Disculpe… ¡Pero si sos vos! ¡Raul! ¡Tantos años! ¿Qué hacés por aquí? ¡Es increíble! ¿Te acordás de la señorita Cristina, la de 1° grado? ¿Y del calesitero que nos regalaba la sortija cuando no había monedas para otro boleto?¿Y de los tangos que cantábamos con mi guitarra en el picnic de la primavera?

Quien no deja de hablar a los gritos, visiblemente emocionado, es Ramón, su compañero de banco en la escuela. El asombro de Raúl reconoce al camarada infalible de tantas travesuras que marcaron el final de su adolescencia y el comienzo de su obligada adultez prematura.

Todas esas imágenes –nítidas, insistentes, nostálgicas– lo custodian durante el trayecto en colectivo hasta su casa, mezcladas con aquellas otras, las de sus dedos pelando cebollas entre las improbables cacerolas de don Julio.

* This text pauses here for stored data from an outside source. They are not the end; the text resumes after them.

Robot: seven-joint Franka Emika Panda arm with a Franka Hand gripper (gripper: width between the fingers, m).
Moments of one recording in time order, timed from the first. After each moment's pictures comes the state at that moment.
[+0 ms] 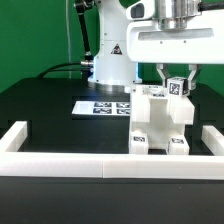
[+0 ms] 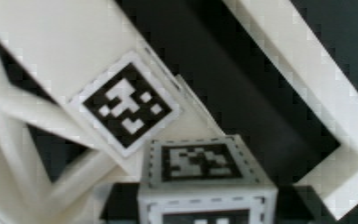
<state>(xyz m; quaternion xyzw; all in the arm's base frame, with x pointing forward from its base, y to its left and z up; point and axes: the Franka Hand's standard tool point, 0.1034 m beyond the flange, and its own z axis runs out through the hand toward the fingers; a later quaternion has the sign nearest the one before) 0.545 0.080 0.111 -0.91 0.41 0.01 0.06</state>
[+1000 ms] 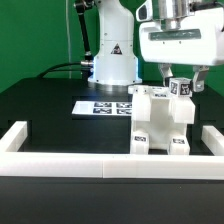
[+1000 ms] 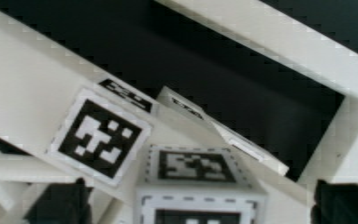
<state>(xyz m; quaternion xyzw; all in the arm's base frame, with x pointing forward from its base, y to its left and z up) 0.548 0.086 0.111 -0.86 0.51 0.01 0.08</state>
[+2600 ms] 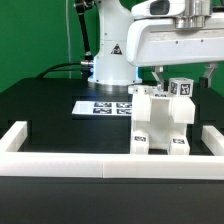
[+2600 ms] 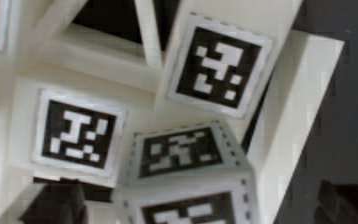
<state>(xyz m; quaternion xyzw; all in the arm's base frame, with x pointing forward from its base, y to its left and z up) 0.551 0.086 0.111 -0.99 -0.10 -0.04 0.03</state>
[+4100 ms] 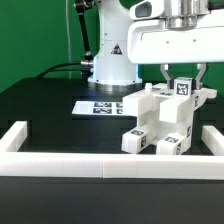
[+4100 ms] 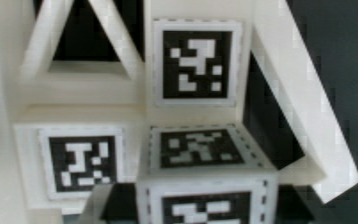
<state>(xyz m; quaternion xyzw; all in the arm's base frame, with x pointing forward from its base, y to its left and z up) 0.554 0.088 0.112 -0.95 0.30 -0.03 0.06</state>
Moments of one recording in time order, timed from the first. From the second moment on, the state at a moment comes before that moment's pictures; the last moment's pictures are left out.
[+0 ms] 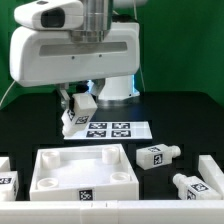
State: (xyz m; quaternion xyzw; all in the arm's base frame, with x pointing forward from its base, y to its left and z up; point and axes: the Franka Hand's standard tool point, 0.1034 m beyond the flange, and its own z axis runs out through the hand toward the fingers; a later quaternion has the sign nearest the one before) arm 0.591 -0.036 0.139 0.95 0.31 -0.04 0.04
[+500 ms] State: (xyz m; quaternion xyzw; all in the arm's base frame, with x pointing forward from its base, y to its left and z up) arm 0.592 -0.045 0.138 0.96 0.28 0.02 0.01
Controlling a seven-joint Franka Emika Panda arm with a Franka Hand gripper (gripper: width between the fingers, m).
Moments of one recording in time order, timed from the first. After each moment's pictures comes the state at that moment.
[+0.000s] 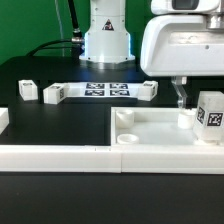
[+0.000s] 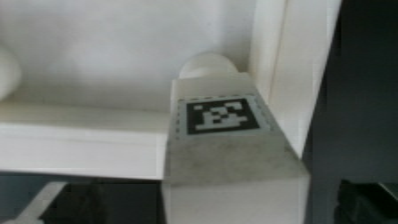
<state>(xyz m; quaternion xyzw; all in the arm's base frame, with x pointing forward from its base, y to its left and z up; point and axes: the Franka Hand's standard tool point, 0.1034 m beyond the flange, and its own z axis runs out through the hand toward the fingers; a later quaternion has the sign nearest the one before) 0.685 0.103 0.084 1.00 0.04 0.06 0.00</state>
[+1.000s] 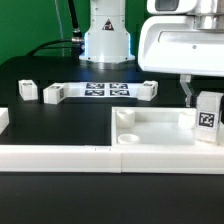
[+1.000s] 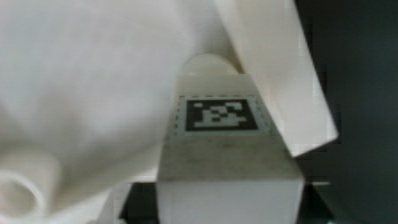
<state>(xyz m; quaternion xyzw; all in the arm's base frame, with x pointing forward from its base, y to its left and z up) 0.683 0.095 0.082 0.93 -0.37 0.04 -0.02</state>
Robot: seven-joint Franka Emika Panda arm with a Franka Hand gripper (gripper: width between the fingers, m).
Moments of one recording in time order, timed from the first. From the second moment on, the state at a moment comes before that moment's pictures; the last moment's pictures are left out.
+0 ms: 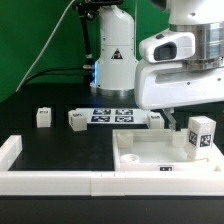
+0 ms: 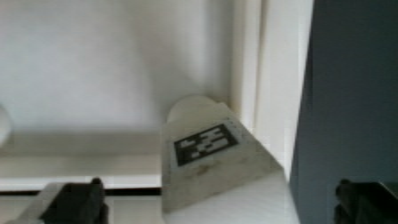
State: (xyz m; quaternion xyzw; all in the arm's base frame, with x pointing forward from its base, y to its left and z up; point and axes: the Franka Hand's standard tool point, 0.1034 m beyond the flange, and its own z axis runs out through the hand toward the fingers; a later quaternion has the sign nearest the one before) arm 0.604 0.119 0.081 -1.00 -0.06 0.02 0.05
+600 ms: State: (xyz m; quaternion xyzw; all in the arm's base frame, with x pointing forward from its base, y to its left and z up) arm 0.604 0.116 0.081 -0.98 -0.19 0.02 0.04
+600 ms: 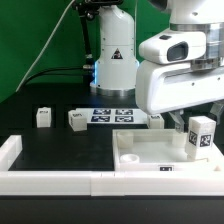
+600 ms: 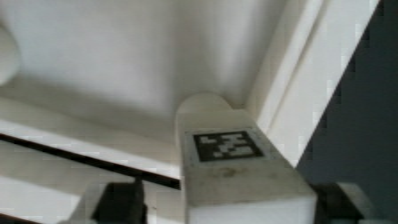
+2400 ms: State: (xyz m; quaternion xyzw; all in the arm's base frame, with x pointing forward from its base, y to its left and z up) arm 0.606 0.121 0.079 -0.80 0.60 0.05 0.05
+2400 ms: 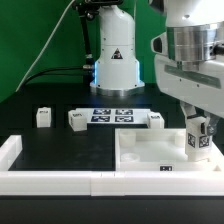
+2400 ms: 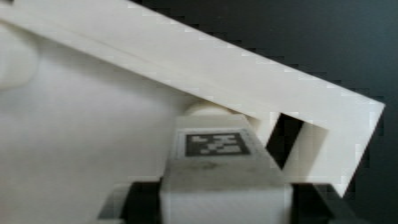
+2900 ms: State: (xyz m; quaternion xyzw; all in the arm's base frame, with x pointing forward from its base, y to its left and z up) arm 0.606 0.124 0.079 -0.85 0.53 0.04 0.05
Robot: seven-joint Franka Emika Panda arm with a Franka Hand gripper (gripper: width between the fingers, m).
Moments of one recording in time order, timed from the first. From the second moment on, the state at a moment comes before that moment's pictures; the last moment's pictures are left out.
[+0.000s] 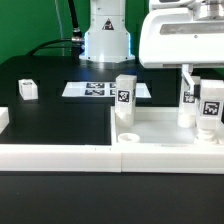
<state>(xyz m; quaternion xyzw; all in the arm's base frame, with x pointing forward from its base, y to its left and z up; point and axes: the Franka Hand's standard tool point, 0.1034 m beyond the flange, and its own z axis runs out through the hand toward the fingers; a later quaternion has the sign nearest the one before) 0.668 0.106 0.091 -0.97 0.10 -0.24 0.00</state>
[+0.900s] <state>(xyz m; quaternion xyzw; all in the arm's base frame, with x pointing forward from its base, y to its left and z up) 0.662 0.107 0.079 -0.96 0.11 -0.26 0.00</state>
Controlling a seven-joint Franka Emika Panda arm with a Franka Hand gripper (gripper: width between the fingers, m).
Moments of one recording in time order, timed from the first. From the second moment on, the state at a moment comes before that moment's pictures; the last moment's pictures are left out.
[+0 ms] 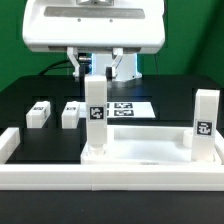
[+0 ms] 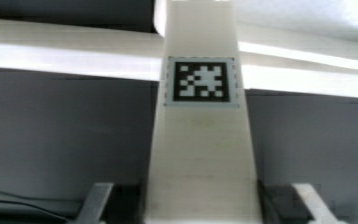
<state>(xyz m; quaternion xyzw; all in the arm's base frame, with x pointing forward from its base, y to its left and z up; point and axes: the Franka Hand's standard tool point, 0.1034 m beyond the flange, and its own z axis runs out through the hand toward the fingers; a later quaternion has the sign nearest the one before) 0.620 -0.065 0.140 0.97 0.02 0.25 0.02</state>
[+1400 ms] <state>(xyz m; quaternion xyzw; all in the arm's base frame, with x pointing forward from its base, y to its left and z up) 0.624 -0.065 0.134 0.96 0.03 0.29 0.05</state>
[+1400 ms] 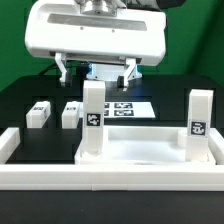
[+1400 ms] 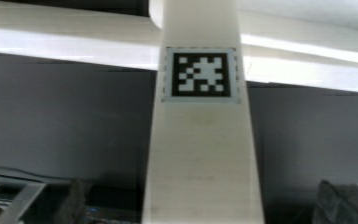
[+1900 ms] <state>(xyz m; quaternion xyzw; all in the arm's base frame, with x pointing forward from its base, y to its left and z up) 0.630 -0.053 0.149 0.98 0.02 0.17 -0.04</state>
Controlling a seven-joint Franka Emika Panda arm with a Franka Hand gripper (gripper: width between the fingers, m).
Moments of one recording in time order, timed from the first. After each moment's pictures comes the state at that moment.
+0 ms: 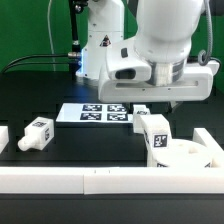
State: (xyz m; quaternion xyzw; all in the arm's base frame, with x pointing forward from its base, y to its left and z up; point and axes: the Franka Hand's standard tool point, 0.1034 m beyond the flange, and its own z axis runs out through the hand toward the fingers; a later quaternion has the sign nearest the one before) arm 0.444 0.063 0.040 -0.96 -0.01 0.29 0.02
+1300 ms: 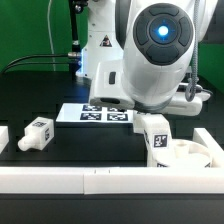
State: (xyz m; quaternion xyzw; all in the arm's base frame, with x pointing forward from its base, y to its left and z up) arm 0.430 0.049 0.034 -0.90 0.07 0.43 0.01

Y seguirán escoltándolo el próximo lunes, mientras levante la persiana de la carnicería de Ramón, su flamante e inesperado socio.

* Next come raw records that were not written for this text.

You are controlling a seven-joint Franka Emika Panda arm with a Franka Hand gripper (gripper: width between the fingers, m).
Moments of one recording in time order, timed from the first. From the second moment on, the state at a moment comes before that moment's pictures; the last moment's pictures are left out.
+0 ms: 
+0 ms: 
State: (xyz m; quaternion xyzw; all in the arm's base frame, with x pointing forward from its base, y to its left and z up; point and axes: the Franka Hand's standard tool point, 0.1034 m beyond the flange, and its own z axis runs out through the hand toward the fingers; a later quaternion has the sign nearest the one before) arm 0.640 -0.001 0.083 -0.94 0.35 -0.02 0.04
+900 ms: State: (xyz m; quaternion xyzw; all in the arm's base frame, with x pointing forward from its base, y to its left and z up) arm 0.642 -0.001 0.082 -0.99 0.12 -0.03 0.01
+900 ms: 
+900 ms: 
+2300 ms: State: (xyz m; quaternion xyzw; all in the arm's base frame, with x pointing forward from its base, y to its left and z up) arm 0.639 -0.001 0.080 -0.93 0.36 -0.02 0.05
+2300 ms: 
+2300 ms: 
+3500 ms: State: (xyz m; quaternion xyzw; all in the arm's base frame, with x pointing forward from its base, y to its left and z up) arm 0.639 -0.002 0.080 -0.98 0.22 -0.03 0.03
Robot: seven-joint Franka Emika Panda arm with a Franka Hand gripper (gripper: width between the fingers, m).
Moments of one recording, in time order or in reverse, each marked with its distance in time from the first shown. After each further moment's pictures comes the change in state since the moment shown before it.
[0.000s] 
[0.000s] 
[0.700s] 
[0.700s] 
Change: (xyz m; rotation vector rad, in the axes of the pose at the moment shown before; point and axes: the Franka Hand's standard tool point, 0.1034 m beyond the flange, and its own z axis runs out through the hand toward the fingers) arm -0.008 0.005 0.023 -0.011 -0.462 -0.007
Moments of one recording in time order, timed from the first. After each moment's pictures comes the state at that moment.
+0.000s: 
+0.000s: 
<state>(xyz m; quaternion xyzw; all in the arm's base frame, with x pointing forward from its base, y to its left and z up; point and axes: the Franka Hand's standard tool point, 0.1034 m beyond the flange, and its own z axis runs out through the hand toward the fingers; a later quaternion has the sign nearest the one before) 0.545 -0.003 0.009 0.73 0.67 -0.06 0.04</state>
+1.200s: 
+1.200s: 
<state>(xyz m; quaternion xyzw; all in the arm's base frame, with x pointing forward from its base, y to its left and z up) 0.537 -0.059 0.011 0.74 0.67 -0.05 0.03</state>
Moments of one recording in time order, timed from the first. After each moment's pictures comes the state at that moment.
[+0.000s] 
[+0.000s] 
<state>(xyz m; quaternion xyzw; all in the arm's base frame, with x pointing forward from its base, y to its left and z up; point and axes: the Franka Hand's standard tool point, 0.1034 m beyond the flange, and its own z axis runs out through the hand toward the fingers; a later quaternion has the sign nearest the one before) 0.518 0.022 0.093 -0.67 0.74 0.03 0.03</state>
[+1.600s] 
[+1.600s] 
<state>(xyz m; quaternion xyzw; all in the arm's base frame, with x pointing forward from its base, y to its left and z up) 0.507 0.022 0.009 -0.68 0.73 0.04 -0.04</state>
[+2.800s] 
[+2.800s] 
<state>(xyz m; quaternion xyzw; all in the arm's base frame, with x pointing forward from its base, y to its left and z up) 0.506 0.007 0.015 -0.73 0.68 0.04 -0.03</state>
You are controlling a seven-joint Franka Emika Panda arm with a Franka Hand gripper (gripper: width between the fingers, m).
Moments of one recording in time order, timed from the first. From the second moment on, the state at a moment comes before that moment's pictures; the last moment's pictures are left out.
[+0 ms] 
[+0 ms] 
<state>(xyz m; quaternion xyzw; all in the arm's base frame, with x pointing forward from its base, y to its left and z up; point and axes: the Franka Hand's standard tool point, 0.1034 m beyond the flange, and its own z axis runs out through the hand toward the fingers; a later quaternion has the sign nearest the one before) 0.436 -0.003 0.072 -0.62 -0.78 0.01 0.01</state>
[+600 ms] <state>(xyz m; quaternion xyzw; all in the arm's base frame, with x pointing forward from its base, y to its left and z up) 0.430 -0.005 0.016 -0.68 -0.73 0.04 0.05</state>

Tendré que buscar otra excusa –se dice– cuando algún cliente me pregunte a qué vienen estas lágrimas”…

Para reflexionar…

De emociones, cebollas cómplices y resiliencia

A menudo, lejos de mostrarse de un modo estruendoso, las emociones se esconden en un gesto mínimo, en una corbata prestada o en unas manos que tiemblan ante una entrevista. “La complicidad de las cebollas” nos lleva a ese territorio interno en el que conviven la angustia por lo perdido, el miedo al futuro y la ternura de los recuerdos.

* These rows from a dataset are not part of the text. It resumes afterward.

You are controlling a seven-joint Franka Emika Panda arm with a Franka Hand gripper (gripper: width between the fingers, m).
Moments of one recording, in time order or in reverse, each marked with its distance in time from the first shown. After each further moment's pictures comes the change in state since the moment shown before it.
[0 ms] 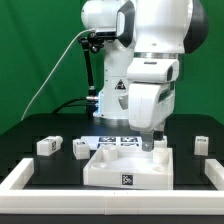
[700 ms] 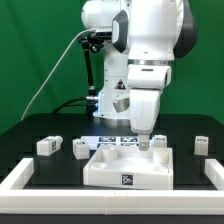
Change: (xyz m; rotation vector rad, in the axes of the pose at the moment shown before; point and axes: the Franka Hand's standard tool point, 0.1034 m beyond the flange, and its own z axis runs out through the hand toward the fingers) arm -0.030 -0.054 0.018 0.031 -0.002 -0.154
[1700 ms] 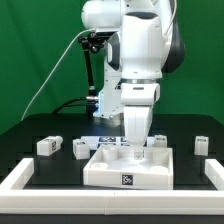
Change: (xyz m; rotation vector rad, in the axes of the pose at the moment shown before) arm -0.010 -0.049 0.038 -0.001 0.041 -0.020
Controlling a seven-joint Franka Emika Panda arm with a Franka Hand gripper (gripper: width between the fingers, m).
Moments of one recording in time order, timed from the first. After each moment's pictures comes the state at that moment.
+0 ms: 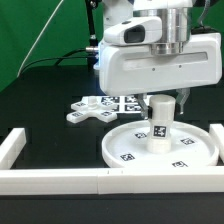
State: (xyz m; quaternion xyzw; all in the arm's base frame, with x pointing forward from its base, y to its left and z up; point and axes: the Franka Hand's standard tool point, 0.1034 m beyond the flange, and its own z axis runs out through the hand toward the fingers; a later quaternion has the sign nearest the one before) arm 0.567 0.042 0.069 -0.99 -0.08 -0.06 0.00
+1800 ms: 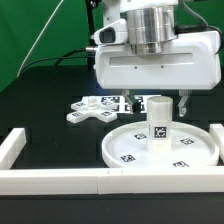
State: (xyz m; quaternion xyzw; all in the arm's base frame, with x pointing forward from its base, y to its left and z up) arm 0.563 0.037 0.070 -0.97 0.22 -0.05 0.05
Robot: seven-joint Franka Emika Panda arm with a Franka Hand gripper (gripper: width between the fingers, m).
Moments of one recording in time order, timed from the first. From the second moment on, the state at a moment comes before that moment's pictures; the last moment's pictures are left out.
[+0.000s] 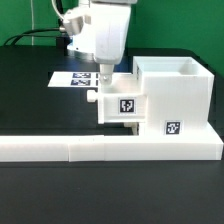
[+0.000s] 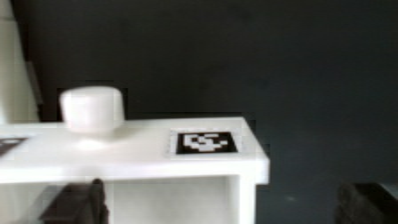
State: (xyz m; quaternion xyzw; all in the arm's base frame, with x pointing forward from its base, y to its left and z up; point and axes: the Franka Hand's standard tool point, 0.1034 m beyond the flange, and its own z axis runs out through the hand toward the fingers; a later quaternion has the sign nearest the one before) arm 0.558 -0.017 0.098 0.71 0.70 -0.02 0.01
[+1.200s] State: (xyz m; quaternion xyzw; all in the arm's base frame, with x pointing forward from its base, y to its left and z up) arm 0.559 -0.050 0.065 0.69 0.72 0.04 -0.09
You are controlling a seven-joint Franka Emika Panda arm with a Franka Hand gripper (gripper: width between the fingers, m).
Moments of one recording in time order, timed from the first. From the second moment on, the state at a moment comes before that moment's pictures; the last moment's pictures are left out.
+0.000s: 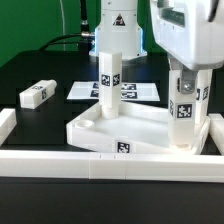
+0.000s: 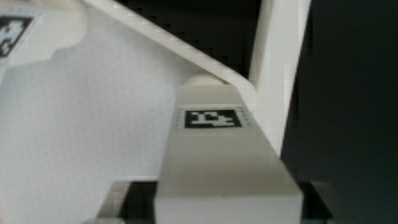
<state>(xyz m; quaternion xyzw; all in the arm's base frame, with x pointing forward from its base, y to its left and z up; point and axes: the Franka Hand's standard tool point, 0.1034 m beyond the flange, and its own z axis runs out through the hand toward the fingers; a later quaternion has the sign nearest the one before) 0.631 0.053 0.116 -0.69 0.72 0.01 0.05</state>
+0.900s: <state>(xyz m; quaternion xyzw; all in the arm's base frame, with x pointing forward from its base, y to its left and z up) 0.633 0.058 0.115 -0.63 0.78 0.01 0.05</state>
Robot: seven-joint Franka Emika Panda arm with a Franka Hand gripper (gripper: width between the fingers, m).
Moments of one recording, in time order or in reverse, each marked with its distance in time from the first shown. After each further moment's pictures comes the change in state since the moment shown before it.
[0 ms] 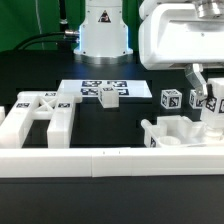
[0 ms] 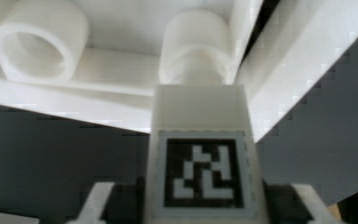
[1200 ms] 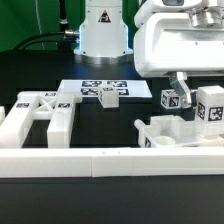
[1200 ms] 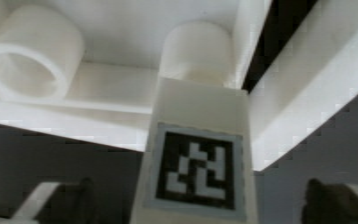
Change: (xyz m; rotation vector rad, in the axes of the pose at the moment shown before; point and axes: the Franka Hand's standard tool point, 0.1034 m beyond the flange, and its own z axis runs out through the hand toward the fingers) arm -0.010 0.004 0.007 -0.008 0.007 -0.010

Raúl, el personaje principal de esta historia, encarna el dolor de quien ha sido desplazado por un sistema que no siempre valora la experiencia ni la calidez del oficio. Sin embargo, lo que lo hace entrañable es eso: su vulnerabilidad emocional. Se disfraza de serenidad para enfrentar un mundo que lo intimida, pero su cuerpo habla: sus manos húmedas, sus suspiros, su silencio.

Raúl no reprime sus emociones: las habita. Las cebollas que solía pelar no solo representan su pasado culinario, sino también ese permiso de llorar sin justificación racional. Y es que, muchas veces, las lágrimas no brotan sólo por irritación ocular, sino por el alma removida. Esta capacidad de reconocer lo que sentimos es el primer paso para procesarlo de forma saludable y un signo de inteligencia emocional.

El reencuentro con Ramón, su amigo de infancia, introduce otra dimensión: la memoria afectiva como refugio y motor. La añoranza compartida despierta algo vital en Raúl. La tristeza no desaparece, se transforma: da lugar a una posibilidad. No es casual que el novedoso proyecto —una carnicería junto a ese viejo amigo— surja justo después de dicha coincidencia. Las emociones, cuando se reconocen y se integran, permiten construir sentido incluso en medio de las pérdidas.

Escribí este cuento como una invitación a escuchar nuestras emociones, a respetarlas (sin subestimarlas en el absurdo intento de controlar lo que sentimos) y a leerlas con honestidad, intuyendo que tal vez sean ellas quienes, llegado el caso, nos señalen la oportunidad de volver a florecer.